Demnach müssen Exporteure ihre im Außenhandel erzielten Erträge zur Prüfung auf ein Sonderkonto legen, bevor sie den Umtausch der Devisen in die Landeswährung beantragen können. Das neue System tritt den Angaben zufolge am 14. Juli in Kraft.

Wegen des hohen Preisdrucks im Lande versuche Peking nun offenbar gegen spekulative Kapitalzuflüsse vorzugehen, um die Liquidität im Finanzsystem stärker einzudämmen, sagten Beobachter. Im Mai hatten die Verbraucherpreise in China um 7,7 Prozent höher als im Vorjahresmonat gelegen, nachdem im April mit einer Jahresteuerung von 8,5 Prozent die zweithöchste Rate in diesem Jahr verzeichnet worden war.

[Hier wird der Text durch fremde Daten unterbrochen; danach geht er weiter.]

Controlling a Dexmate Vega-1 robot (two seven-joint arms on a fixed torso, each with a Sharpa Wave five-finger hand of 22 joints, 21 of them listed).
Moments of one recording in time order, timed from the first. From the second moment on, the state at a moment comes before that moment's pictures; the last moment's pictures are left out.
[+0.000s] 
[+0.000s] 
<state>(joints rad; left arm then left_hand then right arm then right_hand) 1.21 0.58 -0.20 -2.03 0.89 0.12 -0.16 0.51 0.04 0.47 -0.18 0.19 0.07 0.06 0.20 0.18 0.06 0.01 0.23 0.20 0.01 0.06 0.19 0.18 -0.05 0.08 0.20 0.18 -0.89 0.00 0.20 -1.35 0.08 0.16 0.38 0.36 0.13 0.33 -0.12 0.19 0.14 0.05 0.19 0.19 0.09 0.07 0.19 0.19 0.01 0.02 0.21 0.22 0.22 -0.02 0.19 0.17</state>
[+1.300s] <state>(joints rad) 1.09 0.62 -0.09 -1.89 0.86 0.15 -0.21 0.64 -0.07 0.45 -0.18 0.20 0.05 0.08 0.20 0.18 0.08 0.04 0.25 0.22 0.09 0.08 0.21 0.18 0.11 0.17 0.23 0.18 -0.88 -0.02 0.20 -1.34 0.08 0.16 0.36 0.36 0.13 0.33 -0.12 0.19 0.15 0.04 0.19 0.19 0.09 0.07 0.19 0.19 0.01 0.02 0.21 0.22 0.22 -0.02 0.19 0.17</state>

Anfang Mai hatte die Forschungsabteilung der chinesischen Wirtschaftsplanungsbehörde empfohlen, den Zufluss von Kapitalströmen genau zu beobachten, weil spekulative Mittel als ausländische Direktinvestitionen getarnt ins Land flössen. Der Zustrom spekulativen Kapitals erhöhe die Liquidität im Lande und könne somit zu einem steigenden Preisdruck führen, hatte die Forschungsabteilung gewarnt.